Questo orientamento è stato superato a partire dalla pronuncia a Sezioni Unite di cui a Cass. 22438/2018 che ha chiarito come l'improcedibilità del ricorso possa essere pronunciata solo in casi residuali ed in particolare:

- in caso di mancato deposito del controricorso,

- in caso di disconoscimento da parte del controricorrente della copia cartacea depositata dal ricorrente,

- in presenza di più destinatari della notificazione telematica, quando non tutti depositino il controricorso,

quando il ricorrente non provveda a depositare l'attestazione di conformità sino all'udienza di discussione (art. 379 c.p.c.) o all'adunanza in camera di consiglio (artt. 380-bis, 380-bis.1 e 380-ter c.p.c.).

In altri termini, se il controricorrente non formula contestazioni sulla copia non asseverata depositata dal ricorrente, secondo le Sezioni Unite, l'attestazione di conformità non occorre, mentre diventa necessaria se l'intimato non svolge difese ovvero contesti la conformità della copia depositata all'originale notificato telematicamente. In questi due ultimi casi, come detto, il deposito può essere effettuato successivamente al termine di cui all'art. 369 c.p.c. (20 giorni dall'ultima notificazione) fino all'udienza di discussione o all'adunanza in camera di consiglio.

La giurisprudenza si è successivamente uniformata ai principi della pronuncia a Cass. Sez. Un., 22438/2018: in questo senso, Cass. 27480/2018 ha ritenuto improcedibile il ricorso cartaceo, notificato via PEC, le cui ricevute erano state depositate senza attestazione di conformità nonostante la controparte fosse rimasta intimata, senza che alla successiva udienza camerale il ricorrente avesse depositato l'attestazione. Più recentemente, Cass. 1843/2021 ha ritenuto improcedibile il ricorso notificato via PEC al resistente rimasto intimato poiché l'attestazione di conformità prodotta non era munita di sottoscrizione autografa del difensore né il vizio era stato sanato entro la data dell'adunanza in camera di consiglio. Ancora, Cass. 4587/2021 ha ritenuto procedibile il ricorso privo di attestazione di conformità al momento del deposito ex art. 369 c.p.c., successivamente sanato con la produzione dell'attestazione di conformità, con apposizione di firma autografa, delle copie cartacee degli atti firmati digitalmente e notificati tramite PEC, a fronte del fatto che il destinatario della notifica non aveva svolto difese.

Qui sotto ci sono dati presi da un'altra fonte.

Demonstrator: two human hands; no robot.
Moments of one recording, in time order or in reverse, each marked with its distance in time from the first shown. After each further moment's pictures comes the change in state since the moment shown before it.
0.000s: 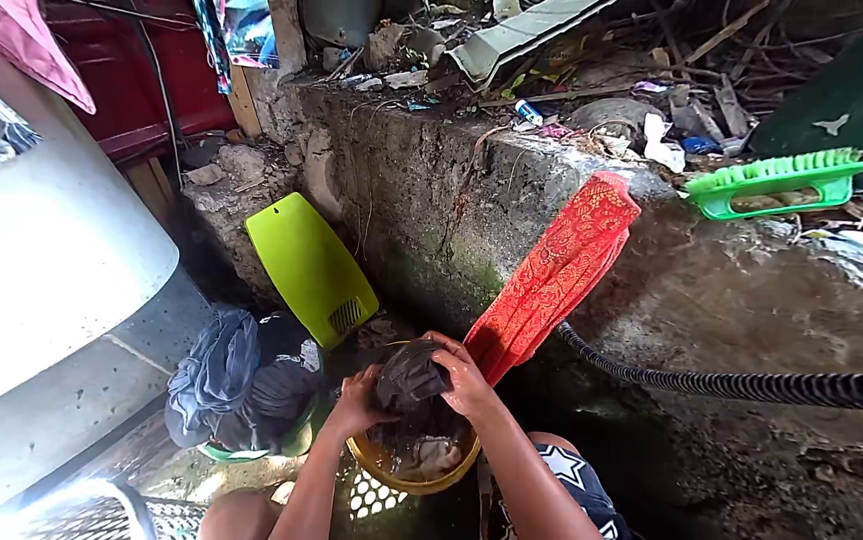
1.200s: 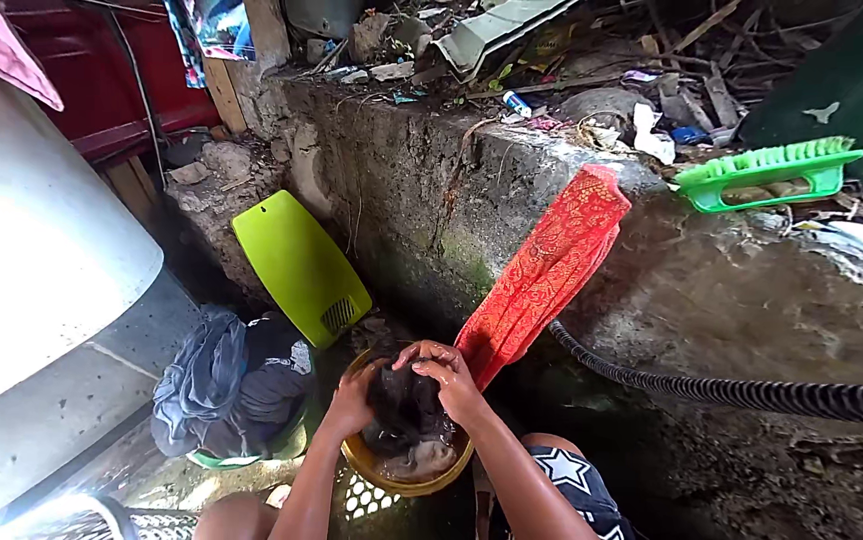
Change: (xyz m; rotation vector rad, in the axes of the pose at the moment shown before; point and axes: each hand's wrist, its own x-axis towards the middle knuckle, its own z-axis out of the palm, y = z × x) left_hand 0.017 -0.001 0.007 0.088 0.003 -0.050; right_hand 0.001 0.020 -0.018 -0.174 -0.080 -0.244
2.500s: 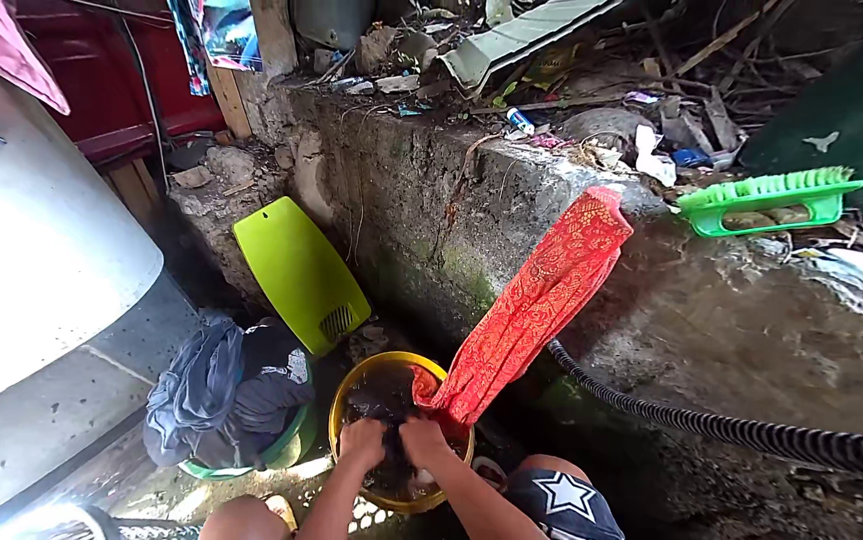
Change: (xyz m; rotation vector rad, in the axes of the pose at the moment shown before) left_hand 0.008 -0.006 0.067 0.434 -0.374 -0.353; right_hand -0.036 0.080 0.012 -1.381 -0.730 1.049
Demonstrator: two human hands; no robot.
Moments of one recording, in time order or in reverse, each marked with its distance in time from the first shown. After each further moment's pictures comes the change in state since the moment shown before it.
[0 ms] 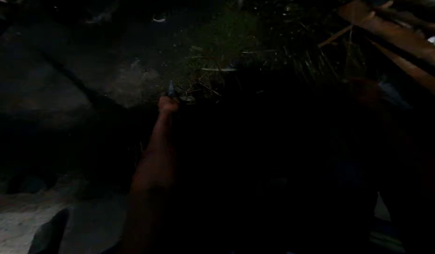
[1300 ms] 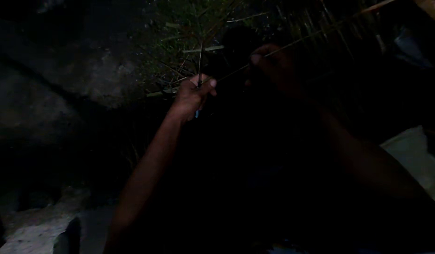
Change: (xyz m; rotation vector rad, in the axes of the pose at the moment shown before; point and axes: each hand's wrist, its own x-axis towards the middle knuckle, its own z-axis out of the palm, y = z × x) left_hand -0.059 0.110 0.075 -0.542 -0.583 0.489; right_hand -0.025 -0.126 0.078 0.961 -0.345 -0.401
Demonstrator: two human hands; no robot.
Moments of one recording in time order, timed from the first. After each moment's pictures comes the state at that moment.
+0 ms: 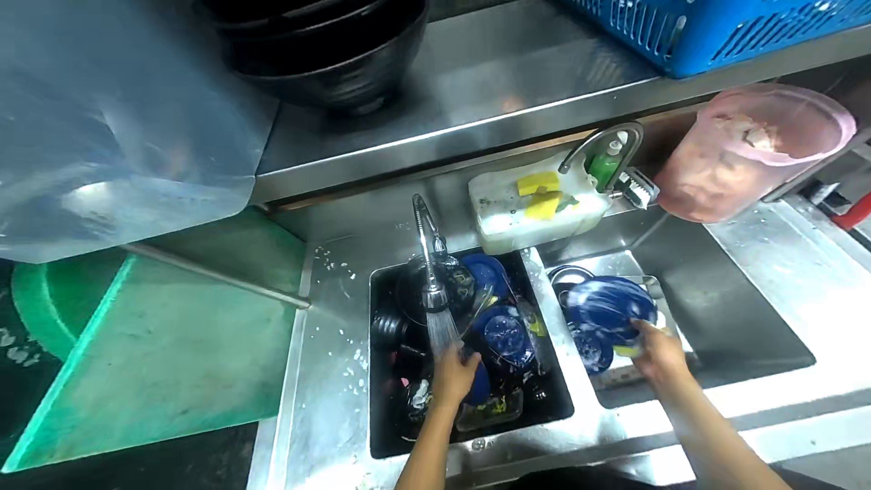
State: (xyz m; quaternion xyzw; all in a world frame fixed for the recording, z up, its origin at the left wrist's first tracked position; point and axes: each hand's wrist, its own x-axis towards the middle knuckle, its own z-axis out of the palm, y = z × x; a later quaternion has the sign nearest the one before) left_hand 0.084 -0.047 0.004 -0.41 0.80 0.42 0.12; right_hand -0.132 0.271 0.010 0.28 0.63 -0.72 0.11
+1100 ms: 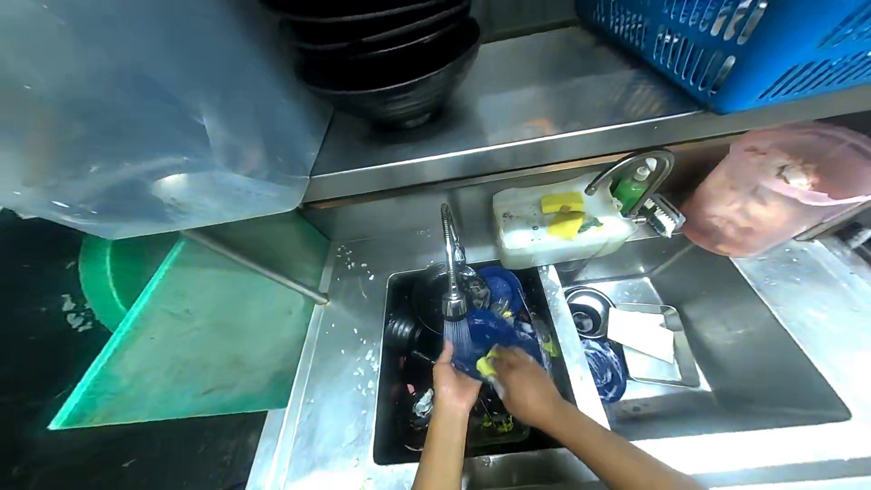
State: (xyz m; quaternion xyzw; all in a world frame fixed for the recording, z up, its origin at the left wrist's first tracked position) left_hand 0.070 -0.044 0.052 -0.42 0.10 0.87 -0.23; right_hand -0.010 0.087 0.074 -0.48 0.82 -0.15 0.29
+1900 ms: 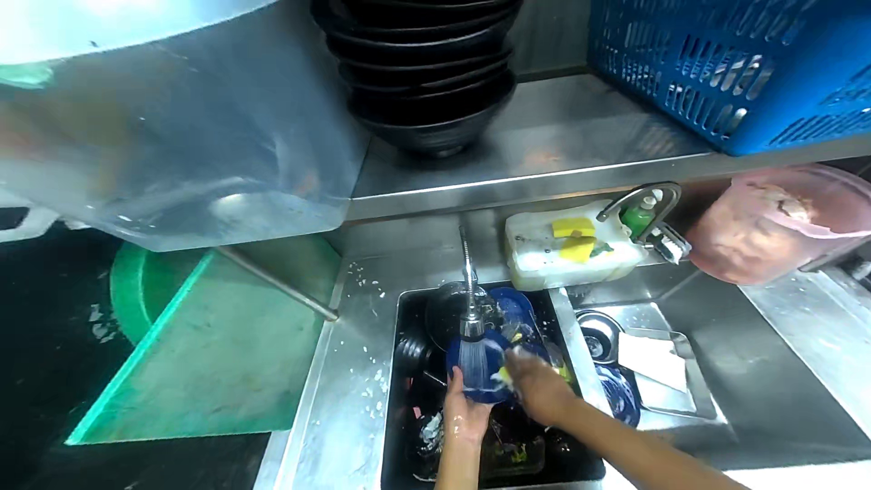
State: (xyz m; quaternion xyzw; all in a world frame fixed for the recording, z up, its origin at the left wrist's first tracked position) left_hand 0.086 -0.050 0.040 -0.41 0.11 0.87 -0.26; right_hand -0.039 0.060 0.068 -0.49 0.81 -0.05 0.32
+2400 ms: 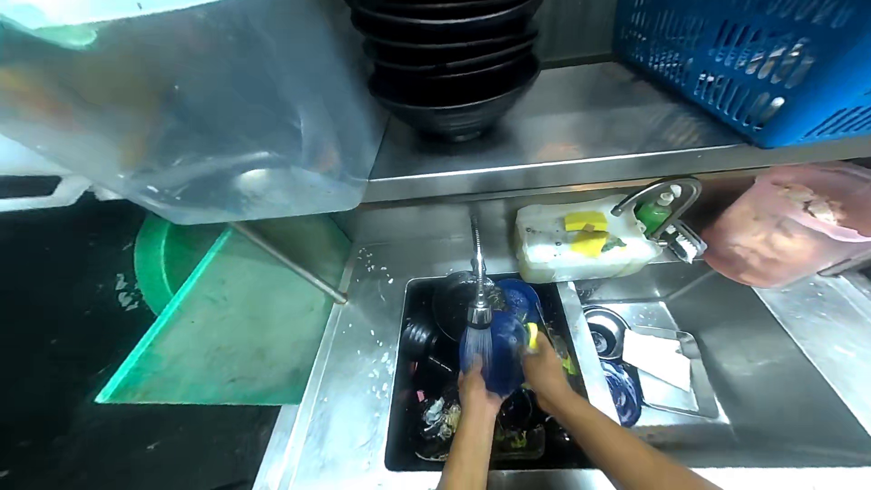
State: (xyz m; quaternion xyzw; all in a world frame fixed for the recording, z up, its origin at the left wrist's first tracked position) left_hand 0.066 -0.037 0.022 -0.54 0.18 0.79 -0.24; right_hand -0.020 0.044 0.070 -0.06 0.79 -0.50 0.34
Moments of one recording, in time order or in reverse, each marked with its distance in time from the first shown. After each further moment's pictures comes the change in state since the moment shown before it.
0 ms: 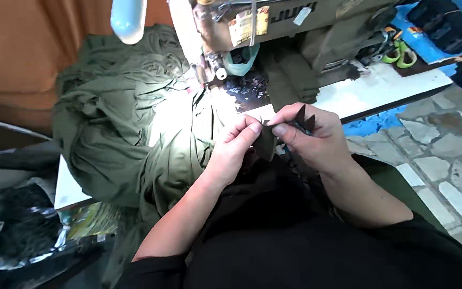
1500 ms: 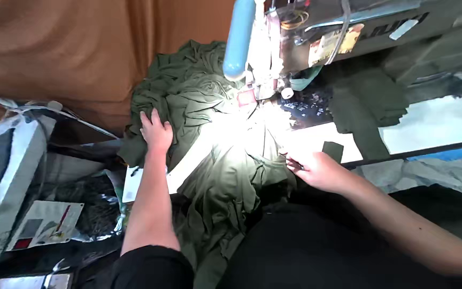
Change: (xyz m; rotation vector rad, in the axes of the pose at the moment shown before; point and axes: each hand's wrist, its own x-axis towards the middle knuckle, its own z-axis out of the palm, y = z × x) left_hand -0.011 0.061 -0.314 1.623 0.774 -0.405; right_hand 0.007 0.081 0.050 -0.458 -0.559 0.460
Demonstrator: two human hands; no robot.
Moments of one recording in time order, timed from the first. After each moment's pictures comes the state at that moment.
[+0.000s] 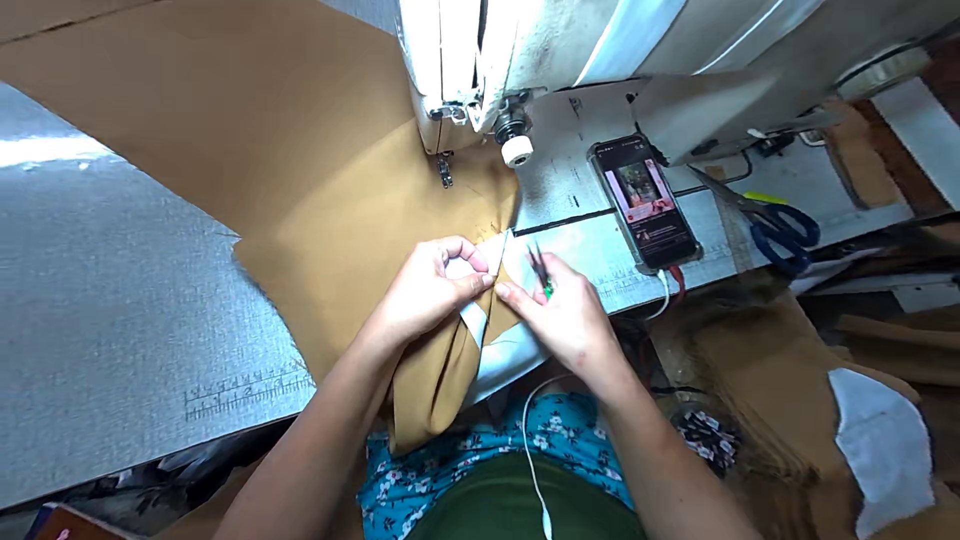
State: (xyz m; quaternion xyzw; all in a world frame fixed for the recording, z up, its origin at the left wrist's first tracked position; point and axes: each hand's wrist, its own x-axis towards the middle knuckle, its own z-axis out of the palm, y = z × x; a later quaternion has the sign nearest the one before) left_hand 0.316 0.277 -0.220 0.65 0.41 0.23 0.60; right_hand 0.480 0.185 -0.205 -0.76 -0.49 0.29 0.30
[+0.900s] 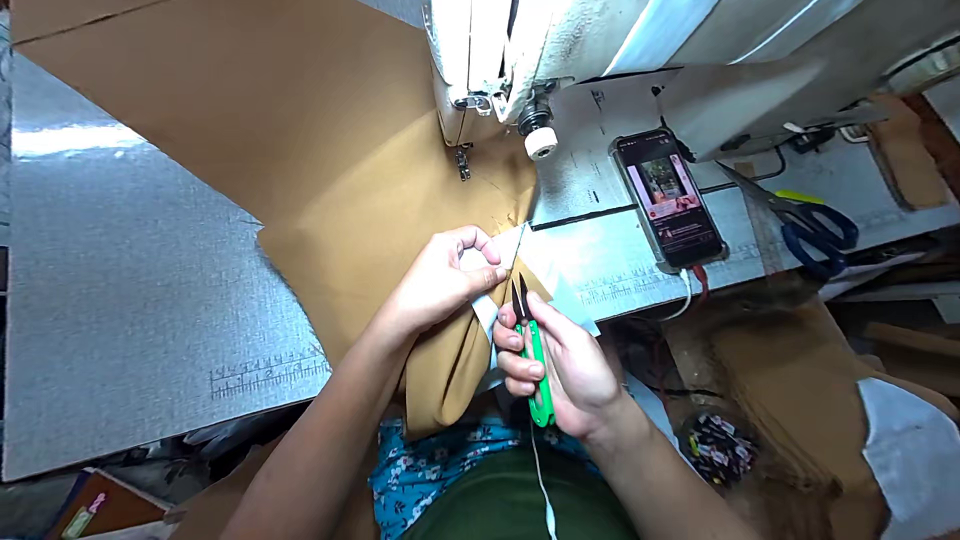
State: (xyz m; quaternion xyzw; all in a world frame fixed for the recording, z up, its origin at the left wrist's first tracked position) left_hand 0.310 0.275 -0.221 0.64 0.38 0.23 0.63; right_hand 0.452 0.164 -0.195 -0.41 0.00 0.78 0.47
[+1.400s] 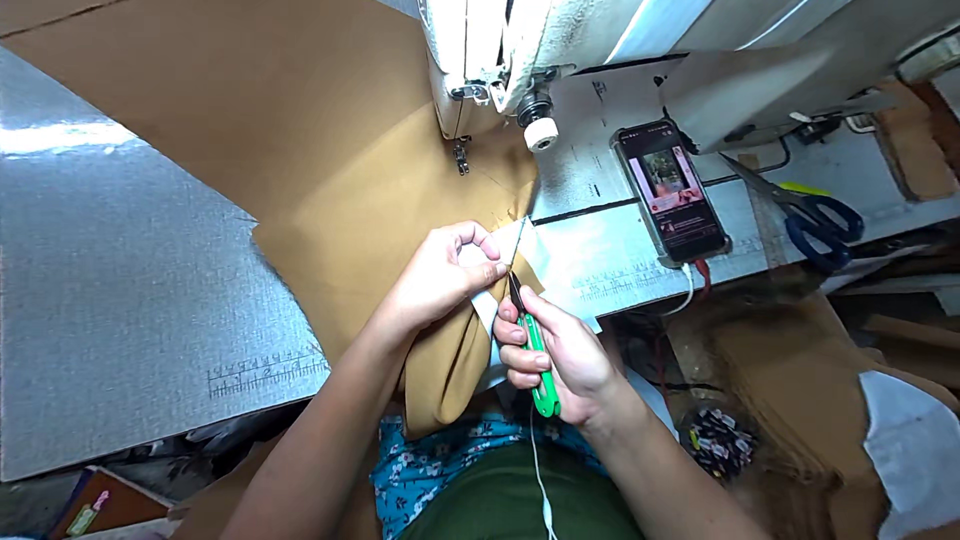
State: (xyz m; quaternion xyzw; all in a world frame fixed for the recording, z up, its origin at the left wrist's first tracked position) left_hand 0.311 0.274 -0.219 0.64 0.39 0.24 0.62; right_hand 0.453 0.172 -0.195 -0.42 0.03 0.79 0.45
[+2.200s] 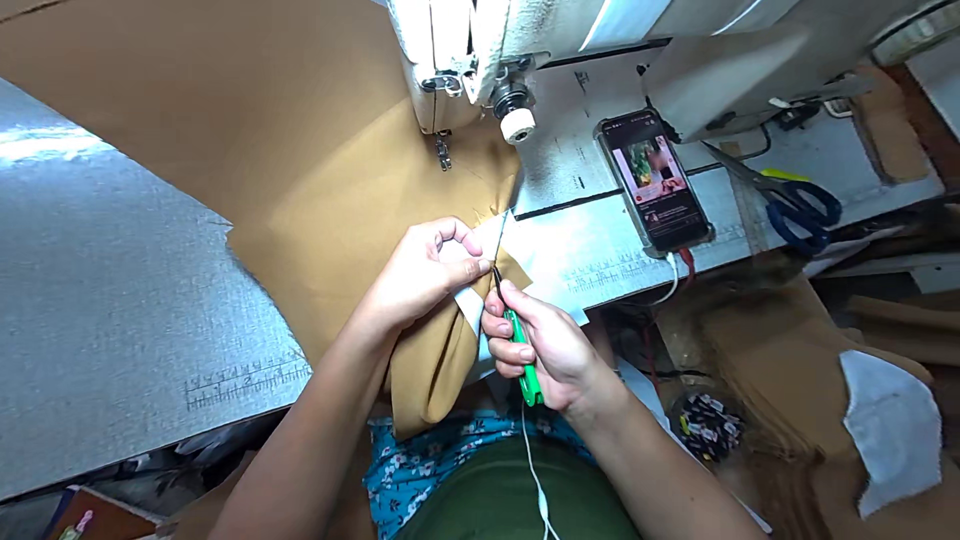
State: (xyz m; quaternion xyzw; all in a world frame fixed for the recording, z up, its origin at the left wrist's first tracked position) left_hand 0.309 0.273 -0.215 0.64 0.40 0.23 0.62; right_hand 0.455 0.175 -0.198 -0.46 -0.02 0.77 0.44
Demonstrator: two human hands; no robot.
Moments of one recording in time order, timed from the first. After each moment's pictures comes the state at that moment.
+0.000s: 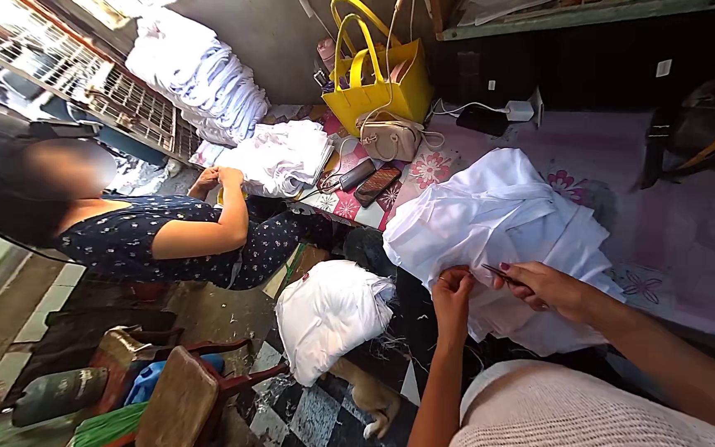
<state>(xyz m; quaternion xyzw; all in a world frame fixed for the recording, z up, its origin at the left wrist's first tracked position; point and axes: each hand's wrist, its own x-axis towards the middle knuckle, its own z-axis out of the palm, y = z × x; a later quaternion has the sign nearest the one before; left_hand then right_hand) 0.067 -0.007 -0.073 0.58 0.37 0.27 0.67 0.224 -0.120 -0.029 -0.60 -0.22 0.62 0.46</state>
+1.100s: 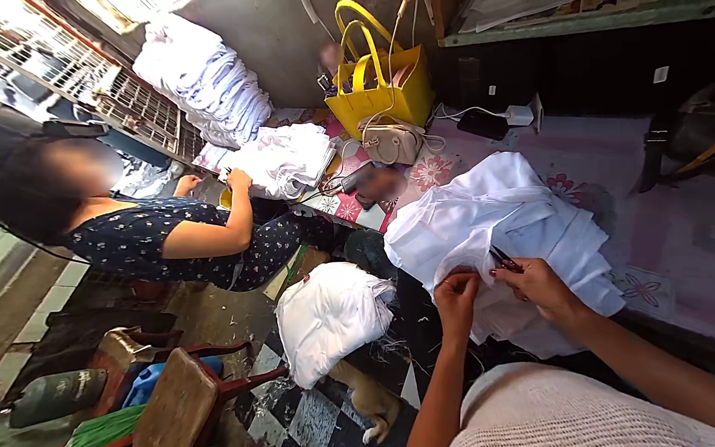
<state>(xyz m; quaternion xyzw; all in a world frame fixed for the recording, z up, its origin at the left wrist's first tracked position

Nello stesso solco si inserisce la decisione in commento, che ha dichiarato l'inammissibilità del ricorso per effetto della mancata produzione dell'attestazione di conformità nonostante il resistente non avesse depositato controricorso. Rilevante, nella decisione, è peraltro il ragionamento che collega la mancanza dell'attestazione alla carenza di prova della notifica, quest'ultima equiparata all' “inesistenza della notificazione”. Da ciò consegue l'impossibilità di applicare i rimedi tipici della notifica nulla: ex art. 156 c.p.c. la sanatoria per raggiungimento dello scopo (attraverso la costituzione in giudizio del destinatario della notifica) ed ex art. 291 c.p.c. la rinnovazione della notifica ordinata dal giudice al contumace, a meno che la parte abbia spontaneamente già provveduto.